● EXERCISE BRIEF:
Copy down the listing below exactly. Do not include pictures.

─── RECORDED DATA

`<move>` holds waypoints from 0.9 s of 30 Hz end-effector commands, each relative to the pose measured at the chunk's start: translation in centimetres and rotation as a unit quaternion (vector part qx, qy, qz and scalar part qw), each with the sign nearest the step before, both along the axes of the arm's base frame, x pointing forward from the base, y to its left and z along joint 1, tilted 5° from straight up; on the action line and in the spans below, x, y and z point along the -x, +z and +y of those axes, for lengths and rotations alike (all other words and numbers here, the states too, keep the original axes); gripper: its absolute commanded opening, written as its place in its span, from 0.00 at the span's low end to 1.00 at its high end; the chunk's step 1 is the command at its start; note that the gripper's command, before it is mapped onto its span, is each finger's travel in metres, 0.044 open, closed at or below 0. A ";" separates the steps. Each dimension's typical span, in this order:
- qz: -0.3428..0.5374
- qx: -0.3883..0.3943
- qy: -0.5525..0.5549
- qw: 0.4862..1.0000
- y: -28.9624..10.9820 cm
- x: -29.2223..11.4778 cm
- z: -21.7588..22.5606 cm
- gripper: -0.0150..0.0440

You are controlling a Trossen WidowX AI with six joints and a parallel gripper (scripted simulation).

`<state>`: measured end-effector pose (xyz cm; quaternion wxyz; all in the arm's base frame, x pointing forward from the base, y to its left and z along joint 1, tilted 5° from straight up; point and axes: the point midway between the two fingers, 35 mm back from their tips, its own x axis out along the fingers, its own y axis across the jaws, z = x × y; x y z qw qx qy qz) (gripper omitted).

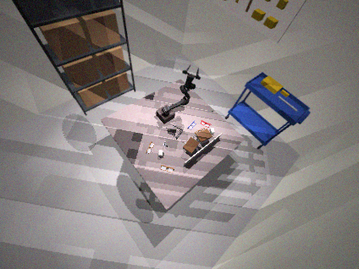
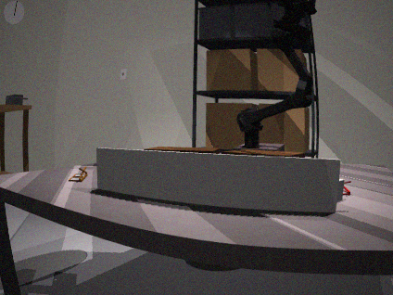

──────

● SOLUTION TO THIS PROBLEM:
`<move>` holds waypoints from 0.9 s of 30 Hz end-effector commands, each relative to the pose measured at the chunk's start: translation in centimetres and rotation as a unit quaternion (vector part qx, qy, qz and scalar part qw), each with the sign nearest the step before, both along the axes of the arm's base frame, x pointing forward from the base, y to its left and z along joint 1, tilted 5° from straight up; on the action line and in the spans below, x, y and z point along the -x, +z and +y of those axes, for lengths and rotations alike (all other words and numbers here, the states too, keep the original axes); gripper: its absolute commanded opening, written as its place in its span, from 0.00 at the span's low end to 1.00 at its high end; the chunk's step 1 is the command at its start; note that the gripper's command, before it is mapped onto its span, is each finger's travel in metres, 0.044 open, closed at or below 0. A ";" separates the steps. Each dimension's typical span, in this order:
- qz: -0.3428..0.5374
- qx: -0.3883..0.3943
- qy: -0.5525..0.5549
- qw: 0.4862..1.0000
- y: -28.9624..10.9820 cm
- x: -29.2223..11.4778 cm
- z: -21.7588..22.5606 cm
- gripper: -0.0150..0.0440

You are controlling a Trossen WidowX AI with six joints and a parallel gripper (scripted simulation).

`<state>`: measured end-effector pose (xyz cm; quaternion wxyz; all in the arm's base frame, x pointing forward from the base, y to its left and z along joint 1, tilted 5° from straight up; point and axes: the point midway between the two fingers, 35 mm back from their tips, its own x axis out along the fingers, its own y axis across the jaws, z = x × y; x y z qw qx qy qz) (gripper omitted).

Nothing more remains to be added to the answer.